When Ross and a few of his friends heard about an elderly man who was selling up his entire woodworking workshop (including all the tools and machines he had collected over the years), they decided to club together and buy them from him. Everything went into storage for an entire year before they found a mini-factory premises and began hiring out the machines to friends who wanted to use them for small jobs. “It never crossed my mind that I would ever end up doing this full-time,” says Ross, who started working in construction when he returned to South Africa. “I mean, we all dream of living on a smallholding, growing our own veggies and having a workshop in the back … but that always seemed like a pipe dream.” Despite not being ‘entrepreneurial’ by nature, Ross decided (with the support of his family) to take over the workshop and starting making wooden furniture full time in 2018.

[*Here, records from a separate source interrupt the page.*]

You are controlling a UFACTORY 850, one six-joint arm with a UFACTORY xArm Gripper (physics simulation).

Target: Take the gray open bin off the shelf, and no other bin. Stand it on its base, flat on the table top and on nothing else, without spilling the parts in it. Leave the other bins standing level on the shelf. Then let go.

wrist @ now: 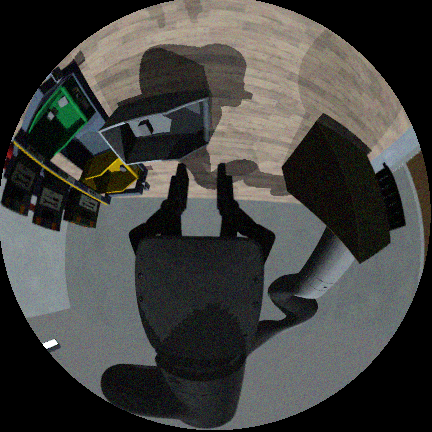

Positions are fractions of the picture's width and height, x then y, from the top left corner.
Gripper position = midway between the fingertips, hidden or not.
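Observation:
I can see my gripper (0.47, 0.39), and there's a gray bin (0.42, 0.28) too.

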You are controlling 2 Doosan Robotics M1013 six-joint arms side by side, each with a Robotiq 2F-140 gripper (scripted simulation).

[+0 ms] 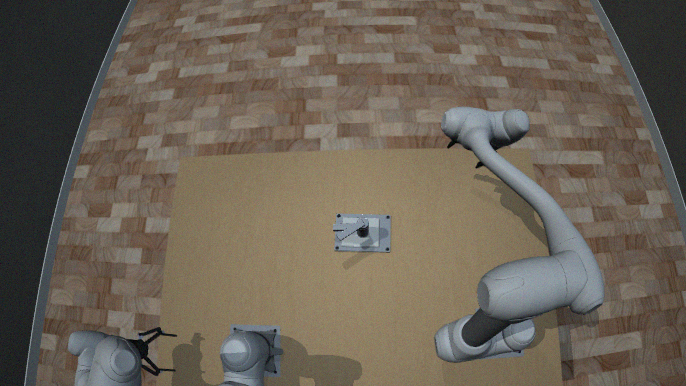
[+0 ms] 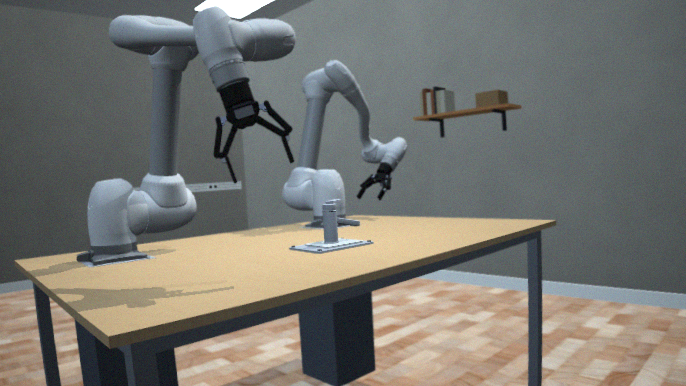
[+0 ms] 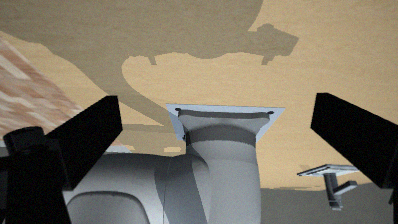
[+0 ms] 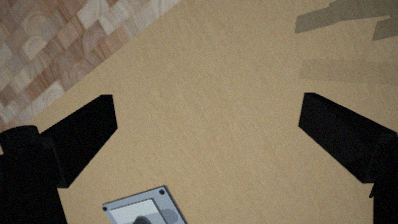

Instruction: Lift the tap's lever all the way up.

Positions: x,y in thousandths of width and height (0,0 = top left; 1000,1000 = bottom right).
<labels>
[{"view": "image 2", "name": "my right gripper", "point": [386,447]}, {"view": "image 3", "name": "my left gripper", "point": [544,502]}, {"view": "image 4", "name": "my right gripper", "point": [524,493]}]
</labels>
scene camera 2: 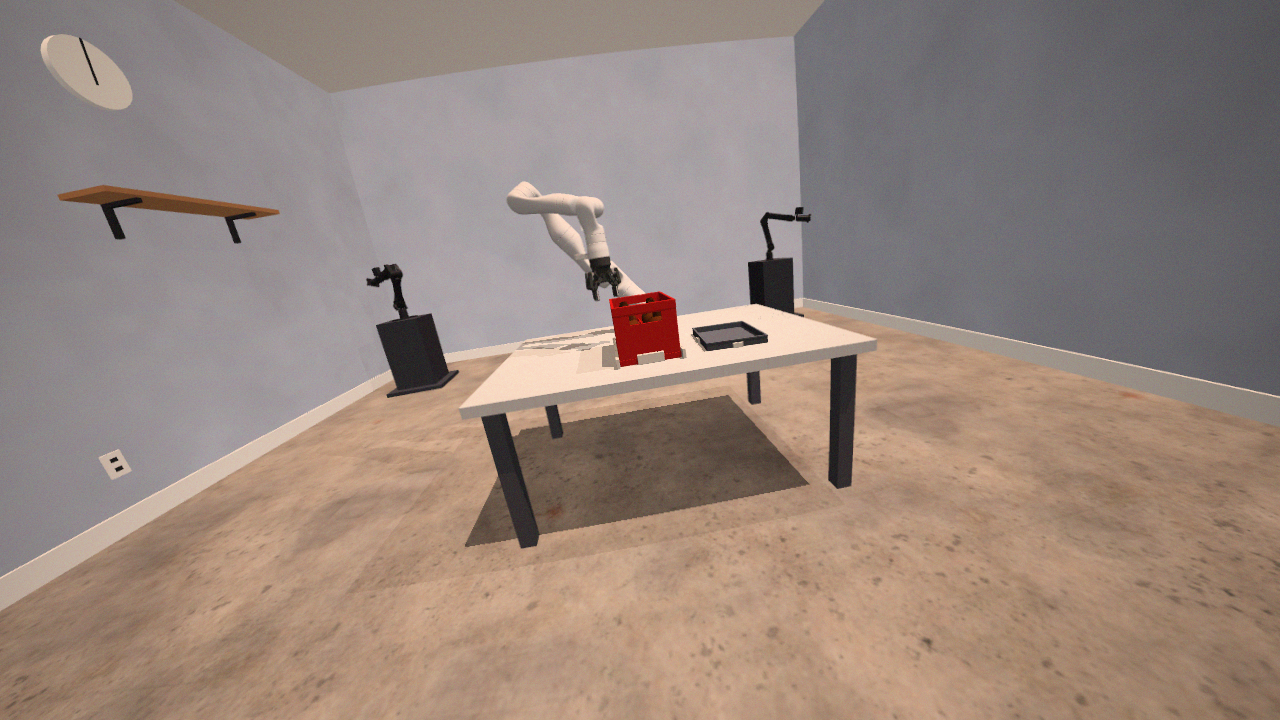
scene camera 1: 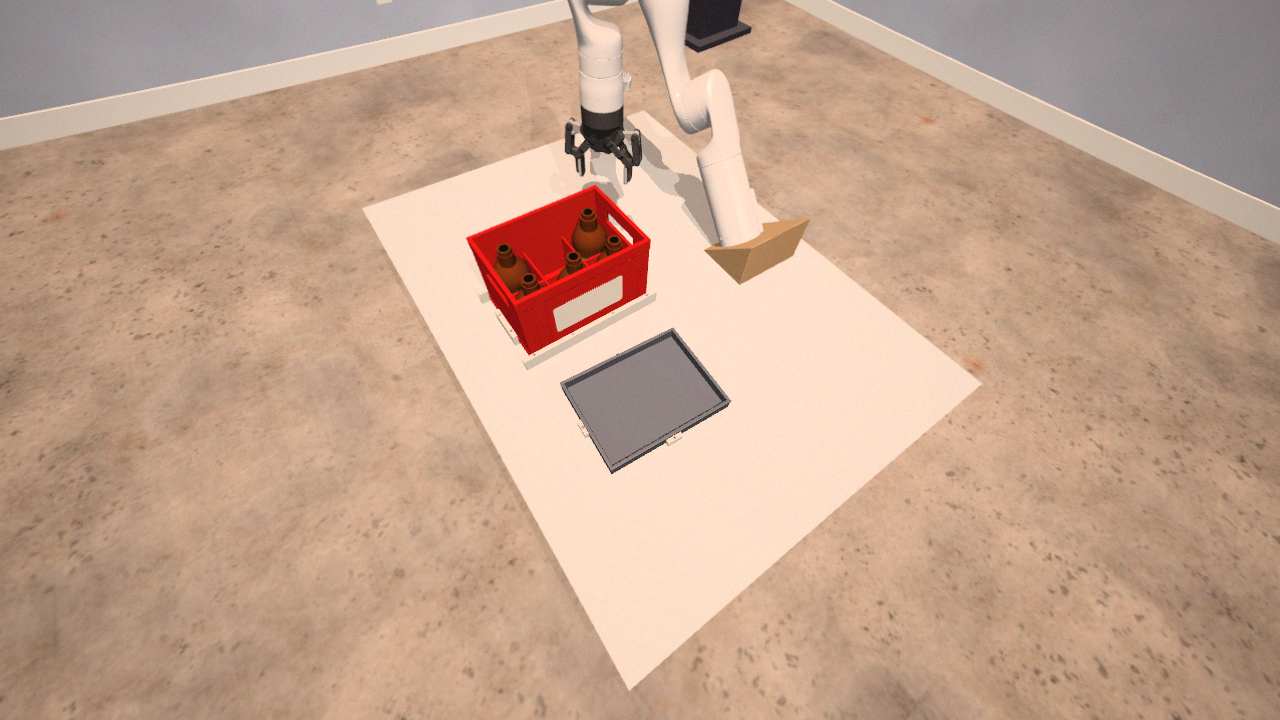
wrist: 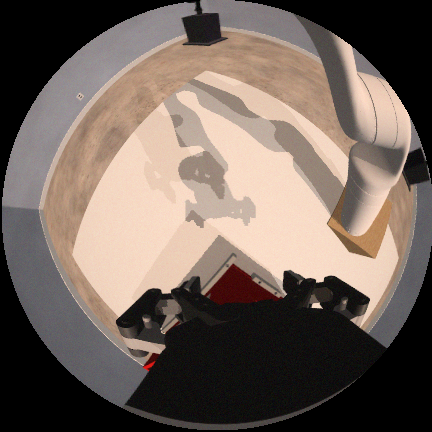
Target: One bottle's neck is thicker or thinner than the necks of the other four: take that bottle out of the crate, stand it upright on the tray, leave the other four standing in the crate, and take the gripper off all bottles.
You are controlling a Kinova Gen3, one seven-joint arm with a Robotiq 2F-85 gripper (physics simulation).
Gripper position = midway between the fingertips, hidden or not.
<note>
My gripper (scene camera 1: 604,178) is open, with nothing in its grasp. Further things: a dark grey tray (scene camera 1: 639,399).
My gripper also shows in scene camera 2 (scene camera 2: 607,298) and in the wrist view (wrist: 242,283). The dark grey tray also shows in scene camera 2 (scene camera 2: 737,334).
</note>
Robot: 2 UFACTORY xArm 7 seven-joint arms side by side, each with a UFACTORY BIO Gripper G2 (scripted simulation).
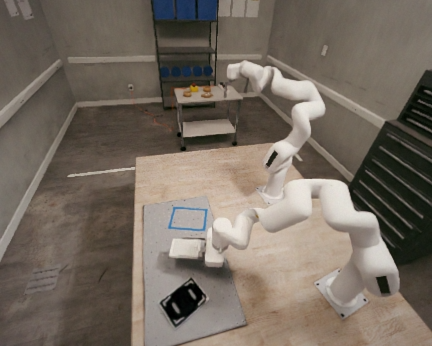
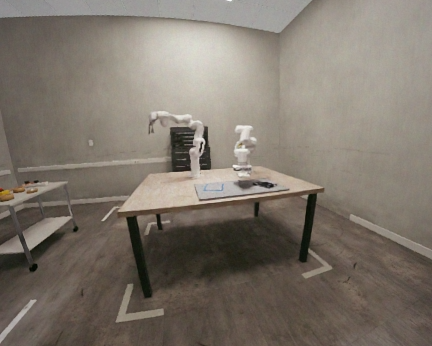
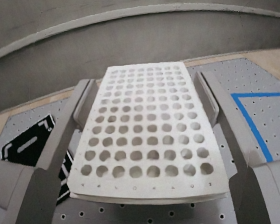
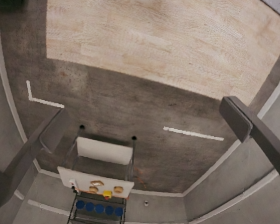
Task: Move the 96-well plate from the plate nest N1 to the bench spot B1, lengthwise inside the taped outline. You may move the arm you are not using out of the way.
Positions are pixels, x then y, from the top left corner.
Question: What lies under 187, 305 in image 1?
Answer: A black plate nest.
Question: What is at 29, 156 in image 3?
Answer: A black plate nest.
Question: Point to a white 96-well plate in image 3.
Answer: At 161, 95
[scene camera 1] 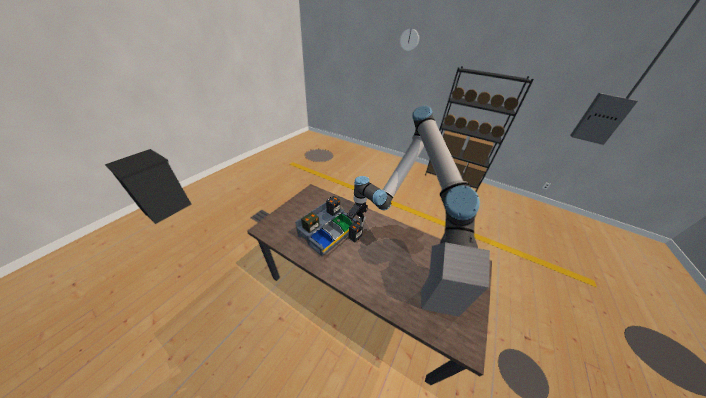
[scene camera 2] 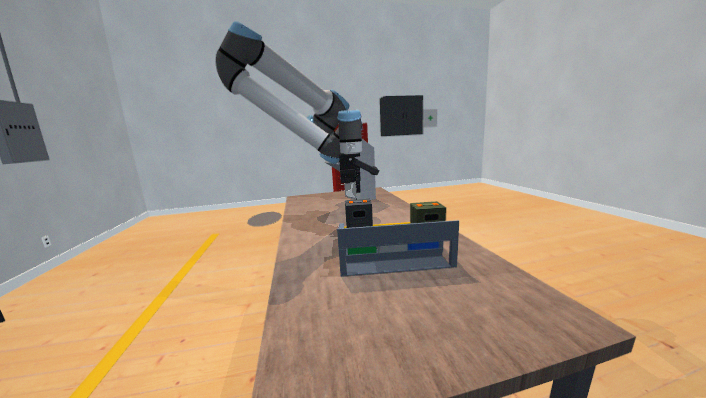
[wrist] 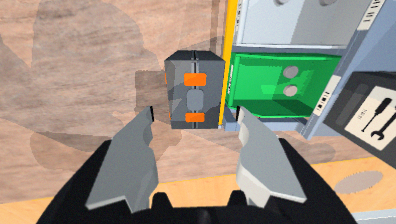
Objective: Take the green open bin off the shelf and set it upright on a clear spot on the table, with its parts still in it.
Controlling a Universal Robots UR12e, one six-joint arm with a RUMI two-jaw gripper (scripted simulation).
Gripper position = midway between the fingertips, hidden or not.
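Observation:
Looking through scene camera 2, I find my gripper [scene camera 2: 357, 204]. The wrist view gives me my gripper [wrist: 195, 107] again, and there I also see a green open bin [wrist: 257, 84].

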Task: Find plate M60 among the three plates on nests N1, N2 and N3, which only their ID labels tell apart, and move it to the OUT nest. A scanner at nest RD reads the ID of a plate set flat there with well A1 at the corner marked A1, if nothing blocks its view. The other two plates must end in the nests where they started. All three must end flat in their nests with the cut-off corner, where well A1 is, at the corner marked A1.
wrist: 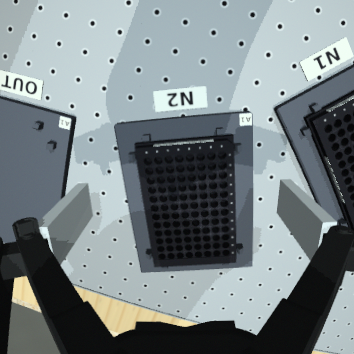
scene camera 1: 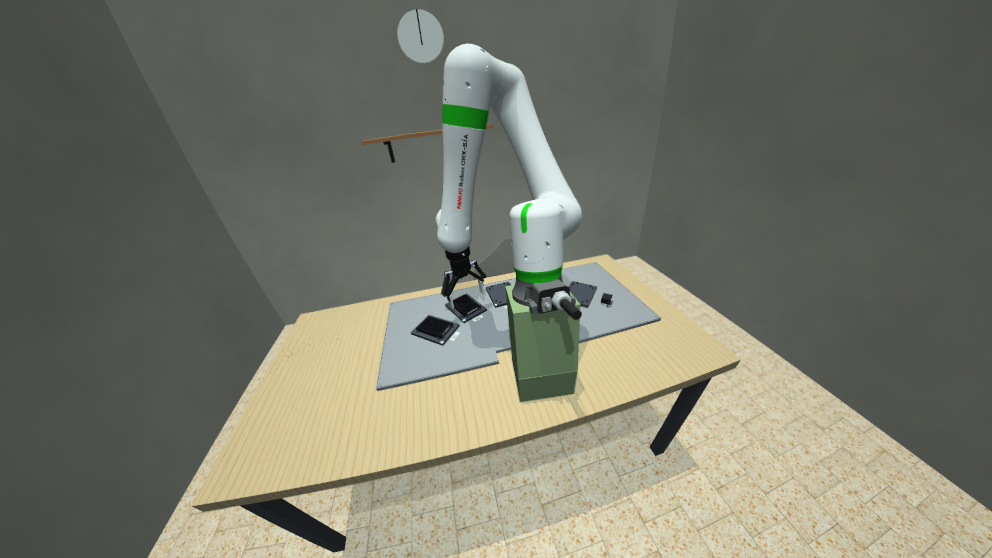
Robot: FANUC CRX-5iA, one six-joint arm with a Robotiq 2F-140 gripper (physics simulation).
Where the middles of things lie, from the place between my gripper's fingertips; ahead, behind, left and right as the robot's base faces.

“My business model was literally non-existent. I just thought I’d make some small and medium furniture pieces for people,” he laughs. “I spent a couple of years figuring it out and it really was (and still is) an organic learning process.” With his workshop now situated near Breadologie (in Sheffield Beach), Ross creates sophisticated, rustic pieces that show off the natural beauty of the wood he works with. “I’ve always been fascinated with trees and I love wood as a medium. I try not to change it too much, and the more natural I can keep it to show off the beauty of the wood, the better.” Wherever possible, Ross uses reclaimed wood or alien species to make his custom commissioned pieces, including side tables, tables, benches, planters and lamps. He also works with kitchens and built-in cupboards.